The Rajapaksa regimes also have had goon squads, which killed their political enemies, torched media institutions, and rigged elections with impunity. Their goons were free to crush Opposition protests in full view of the police. Friday night’s attack at Maradana reminded us of an incident that took place on the Independence Day in 2011, when the thugs working for the then Rajapaksa government attacked a protest march conducted by the UNP in Borella. Everybody knew that the goons were led by Mervyn of Kelaniya but no action was taken against him. The UNP condemned the Rajapaksa government for suppressing the Opposition’s right to protest. In April 2022, when the pro-SLPP goons attacked the peaceful Galle Face protesters, UNP leader Ranil Wickremesinghe himself issued a statement, not only condemning the savage attack but also calling upon the entire government to resign. But he joined the repressive regime as its Prime Minister shortly afterwards! Today, the Rajapaksas and Wickremesinghe are cocking a snook at the people.

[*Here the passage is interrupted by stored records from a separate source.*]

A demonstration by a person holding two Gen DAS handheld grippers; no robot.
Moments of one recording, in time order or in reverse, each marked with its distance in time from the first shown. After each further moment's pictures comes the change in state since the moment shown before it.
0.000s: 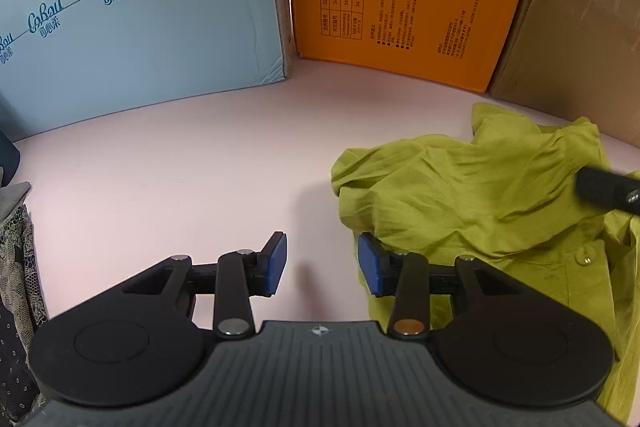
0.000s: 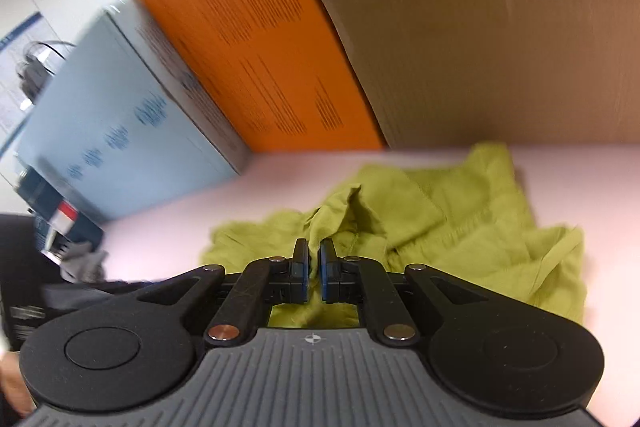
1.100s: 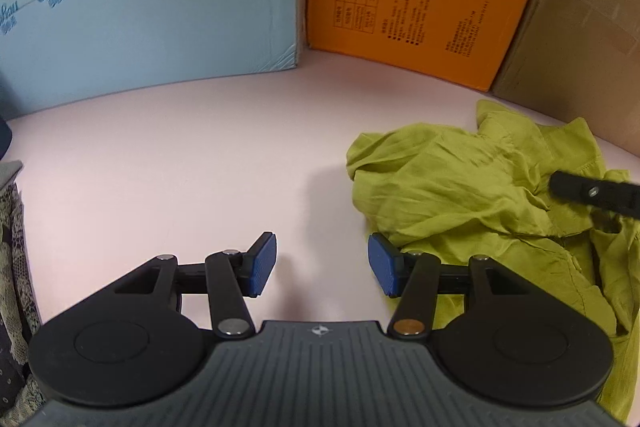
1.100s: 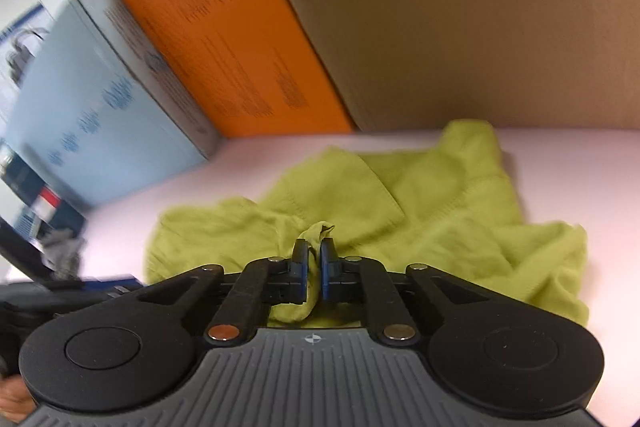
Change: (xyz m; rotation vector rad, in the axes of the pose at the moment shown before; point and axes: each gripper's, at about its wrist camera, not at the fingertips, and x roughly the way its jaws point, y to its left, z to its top) left arm -0.002 0.032 -0.019 -0.053 -0.017 -0.057; right arm 0.026 -0.033 -0.010 -0.014 0.012 0.029
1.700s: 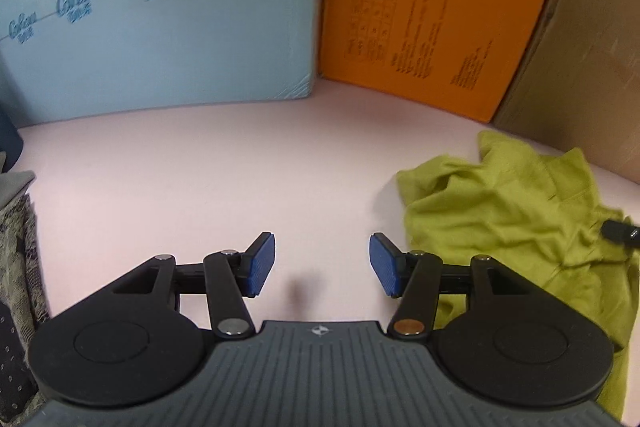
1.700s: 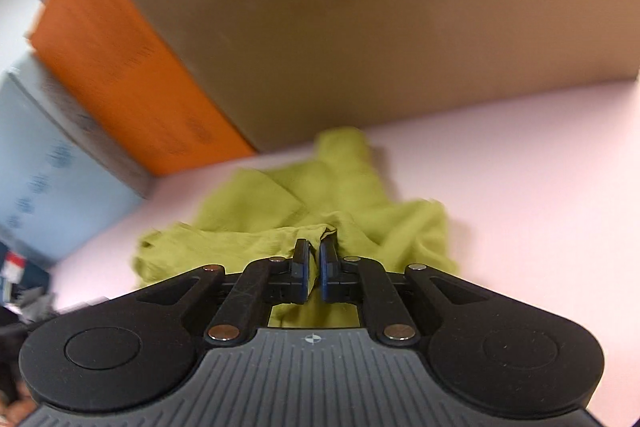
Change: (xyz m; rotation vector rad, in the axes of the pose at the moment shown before) left arm -0.017 0.004 0.011 -0.012 -0.067 -0.008; right arm -0.041 -0.031 0.001 0.211 -0.011 -0.239
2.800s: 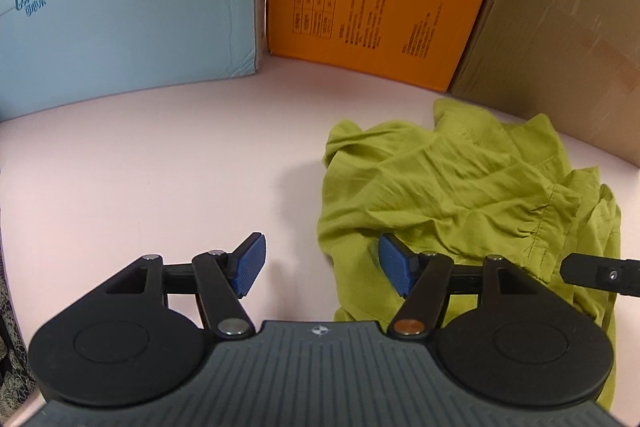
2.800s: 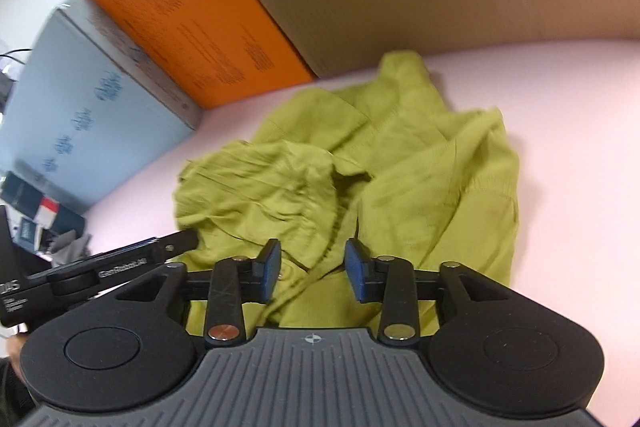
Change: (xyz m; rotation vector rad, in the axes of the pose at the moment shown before) left arm 0.007 -0.023 -0.014 0.032 0.043 -0.068; right arm -0.015 0.033 -0.039 -0.041 0.140 0.096
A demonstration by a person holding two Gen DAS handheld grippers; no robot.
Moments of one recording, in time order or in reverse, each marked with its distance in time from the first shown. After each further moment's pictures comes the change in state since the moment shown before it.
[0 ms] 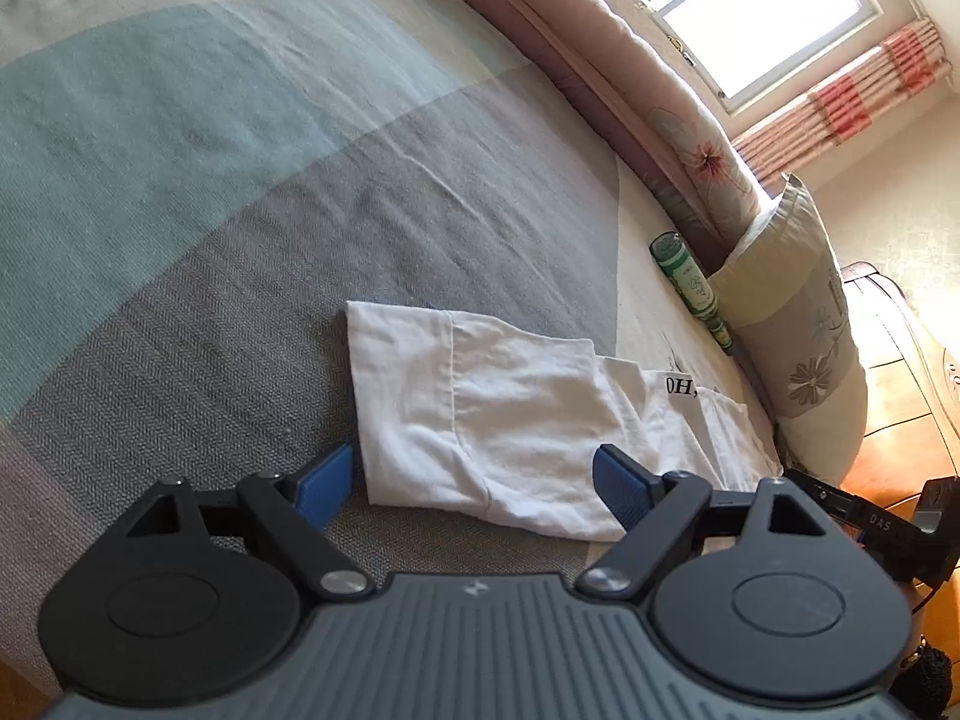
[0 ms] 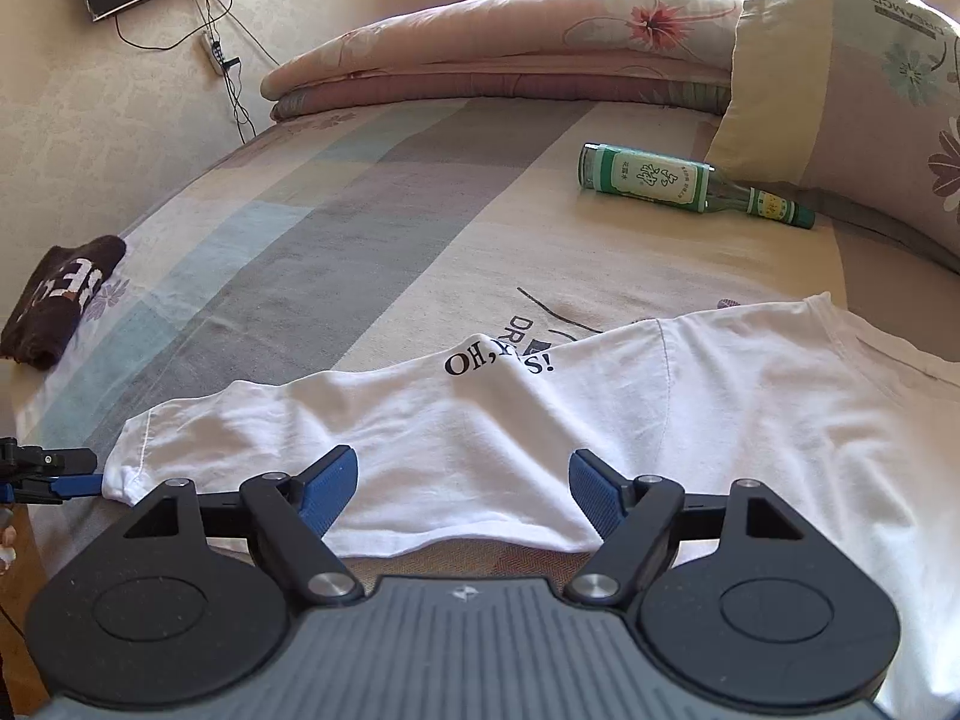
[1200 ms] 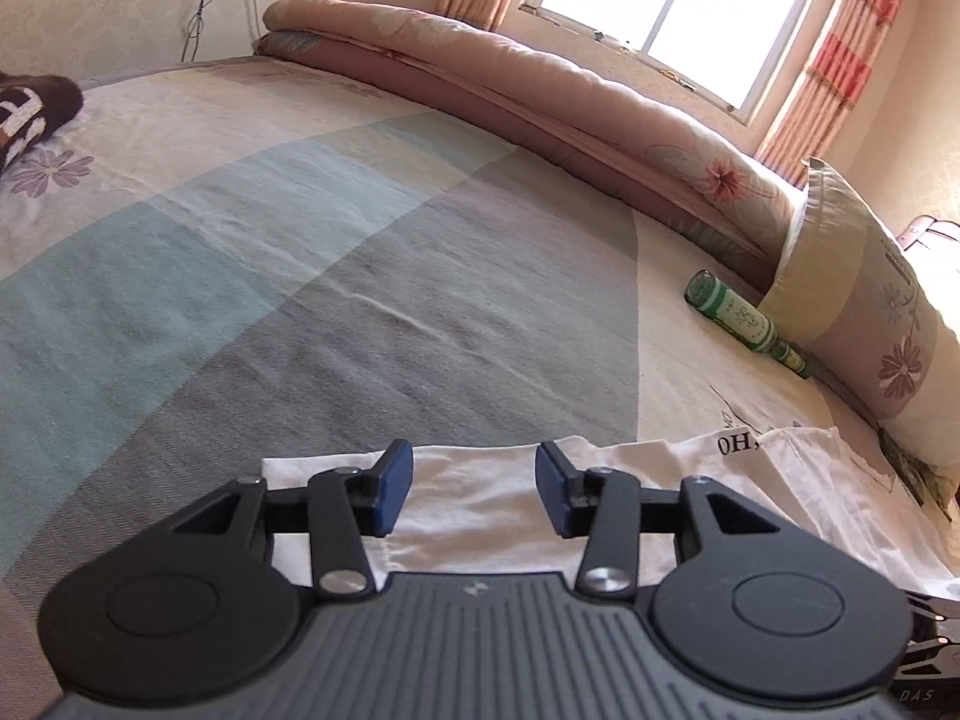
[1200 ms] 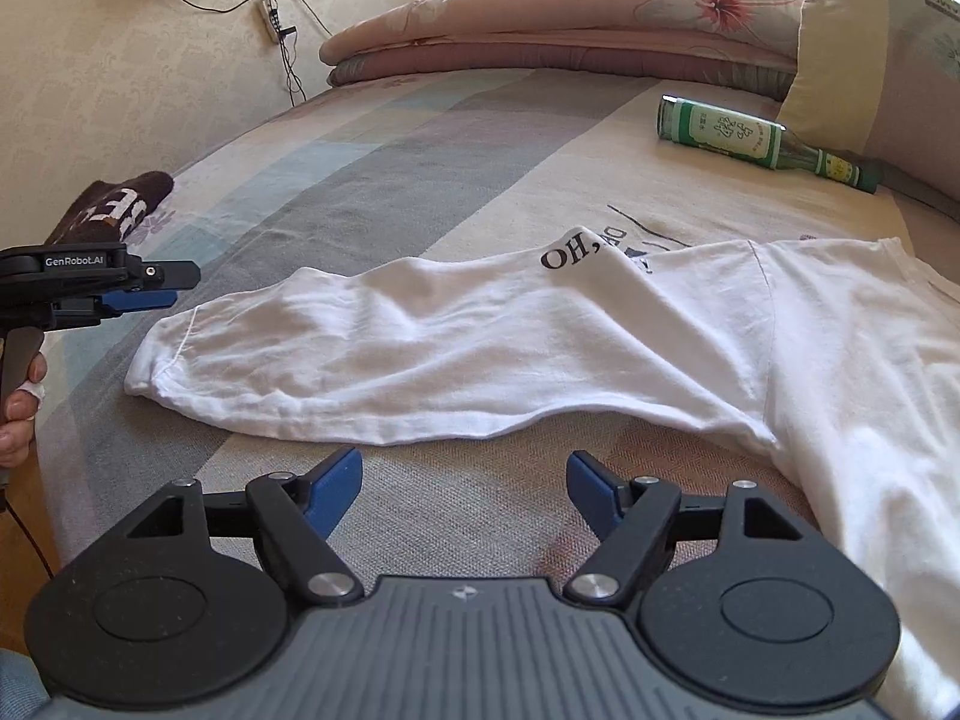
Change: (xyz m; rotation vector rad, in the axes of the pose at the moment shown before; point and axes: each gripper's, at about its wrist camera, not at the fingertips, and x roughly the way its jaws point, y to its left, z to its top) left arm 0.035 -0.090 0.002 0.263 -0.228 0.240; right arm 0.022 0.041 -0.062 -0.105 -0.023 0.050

The fact that political stability is a prerequisite for economic recovery cannot be overstated. But the government does not seem keen to pacify the resentful people. What provokes the public into holding street protests is the government politicians’ cavalier attitude, cronyism, abuse of power, corruption and waste. Schools and hospitals are crying out for funds, but the government is spending public money on ceremonies, politicians’ junkets, etc. The SLPP and UNP are behaving as if they were deriving some perverse pleasure from people’s hardships. One wonders whether the ruling politicians are inflicting suffering on the people by way of punishment for rising against them. They robbed the country and bankrupted it and now they are trying to use its bankruptcy to stay in power without elections while suppressing people’s rights! What is playing out is like a gang of robbers punishing their victims with the help of the police and the armed forces!

The SLPP-UNP combine seems to be labouring under the delusion that it will be able to prevent another wave of political upheavals by crushing protests before they spread. Hence the deployment of thousands of police personnel at the drop of a hat. Let the government be warned that its strategy is bound to fail, and it is playing with fire. Public anger has already passed the tipping point, and the next wave of popular uprisings may be only a matter of time. When a tsunami of public anger makes landfall, there is no defence whatsoever for a repressive regime; the police and the military will not be able to defend it however pampered they may be.

Friday’s goon attacks at Maradana could be considered a dry run of what the government is planning to do on the day of the upcoming local government elections, which it cannot win. There is hardly anything that a beleaguered government that fears an election will not resort to avert a crushing defeat in midterm. The Election Commission, the Opposition, the media and election monitors should remain Argus-eyed. The SLPP local government politicians demonstrated what they were capable of when they took on the Galle Face protesters last year.